Interesting.....On a side note I'm a side to side man, light pressure, super fine diamond stone, trying both models of metal and finish on leather. Will continue to refine my technique.......I get em sharper then when they come out of the box....but that ain't saying much IMO......so I shouldn't get hung up on the 60 degree edge on them vice 20 degrees? I can't remember and it doesn't look like they are marked....is the CS the black ones? Thanks appreciate the info.
Yes the black ones are CS and better than the silver ones. It sounds like you are doing it right. I sharpen broadheads for bowhunters that are sharpening challenged. As a custom knife maker I use ceramic to finish the blades. I can get them shaving sharp.

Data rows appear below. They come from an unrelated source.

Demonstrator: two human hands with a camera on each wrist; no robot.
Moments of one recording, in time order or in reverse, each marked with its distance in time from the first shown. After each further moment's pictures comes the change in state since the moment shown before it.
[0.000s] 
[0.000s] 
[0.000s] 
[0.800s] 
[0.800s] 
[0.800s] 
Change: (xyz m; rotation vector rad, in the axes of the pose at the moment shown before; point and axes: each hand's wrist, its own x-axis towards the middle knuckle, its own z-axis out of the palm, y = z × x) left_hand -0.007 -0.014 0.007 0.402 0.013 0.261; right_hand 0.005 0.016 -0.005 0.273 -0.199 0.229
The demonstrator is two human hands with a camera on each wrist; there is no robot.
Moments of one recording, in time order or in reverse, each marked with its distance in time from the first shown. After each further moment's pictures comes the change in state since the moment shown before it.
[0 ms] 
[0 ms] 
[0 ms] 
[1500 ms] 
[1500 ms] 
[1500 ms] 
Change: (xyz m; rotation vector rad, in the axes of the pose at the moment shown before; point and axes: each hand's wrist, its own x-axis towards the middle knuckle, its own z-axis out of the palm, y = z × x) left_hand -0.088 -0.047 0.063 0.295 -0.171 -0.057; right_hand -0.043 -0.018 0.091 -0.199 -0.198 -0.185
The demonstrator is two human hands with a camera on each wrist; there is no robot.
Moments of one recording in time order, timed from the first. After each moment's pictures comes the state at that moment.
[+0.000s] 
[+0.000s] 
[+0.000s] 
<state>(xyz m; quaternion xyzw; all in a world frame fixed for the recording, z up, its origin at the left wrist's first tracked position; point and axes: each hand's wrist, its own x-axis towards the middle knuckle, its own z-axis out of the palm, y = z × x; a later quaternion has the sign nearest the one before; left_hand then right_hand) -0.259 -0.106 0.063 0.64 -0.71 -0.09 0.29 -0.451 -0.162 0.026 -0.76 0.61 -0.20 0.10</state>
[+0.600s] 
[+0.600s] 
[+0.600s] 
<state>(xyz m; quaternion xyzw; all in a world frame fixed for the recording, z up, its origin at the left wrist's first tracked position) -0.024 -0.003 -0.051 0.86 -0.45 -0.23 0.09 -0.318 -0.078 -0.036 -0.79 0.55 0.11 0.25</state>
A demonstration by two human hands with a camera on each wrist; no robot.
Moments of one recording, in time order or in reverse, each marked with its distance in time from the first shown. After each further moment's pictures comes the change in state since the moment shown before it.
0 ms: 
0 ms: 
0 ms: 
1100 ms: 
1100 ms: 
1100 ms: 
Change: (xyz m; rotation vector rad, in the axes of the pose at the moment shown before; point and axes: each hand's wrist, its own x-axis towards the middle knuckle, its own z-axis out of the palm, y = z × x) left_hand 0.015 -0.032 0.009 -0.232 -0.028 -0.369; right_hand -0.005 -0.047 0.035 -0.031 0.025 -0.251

You are correct about out of the package sharpness. In most cases, its pretty poor. Right now, 3 blade, fixed blade broadheads are very popular. The G5 Montec revived the interest and other broadhead makers have followed suit. All of these heads appear to be top notch, but I can tell you that these heads are not exactly razor sharp right out of the package. Don't get me wrong. All of these heads will do the job straight from the package if you make a well placed shot through the vitals but they can all be improved by a little touch up prior to taking them to the field.
The same is true of a head that you have been using as a practice Broadhead. Foam targets don't really damage a broadhead but they will dull them considerably. In either case, sharpening a 3 bladed broadhead is so easy that there is no real reason to not to give them a touch up that will make them scary sharp.
Sharpening a 3 bladed broadhead is a simple a rolling a toy car on a table top. No special skills are required to produce a sharp, hunting quality edge. You can use something as simple as 400 or 1000 grit wet dry sandpaper. This sandpaper is normally black and is available at all hardware stores and home centers. For longer life I use a flat (fine) diamond hone. You can also use a whet stone. The only other thing you need is a sharpie marker. The sharpie is used to draw in the blade edge. As you sharpen the head, you will wear away the marker and know that you have touched up the entire surface. One thing to keep in mind is that you need to keep your stoke count equal on all 3 sides of the head to maintain balance. If two sides can be honed with only 30 stokes but the 3rd side, requires 40 strokes, all sides must get 40 strokes.
Here is a head I took straight from the package. Notice the grind marks and the rolled over edge (white line along the cutting edge). This head was semi sharp but not one I would take into the woods.
I took another head and spent perhaps 3 minutes on a diamond hone and then an Arkansas stone and then ceramic plate. In very little time, I had the head much sharper. In the upper blade you can see the reflection of the camera lens info. I used the side to side motion rather than front to back.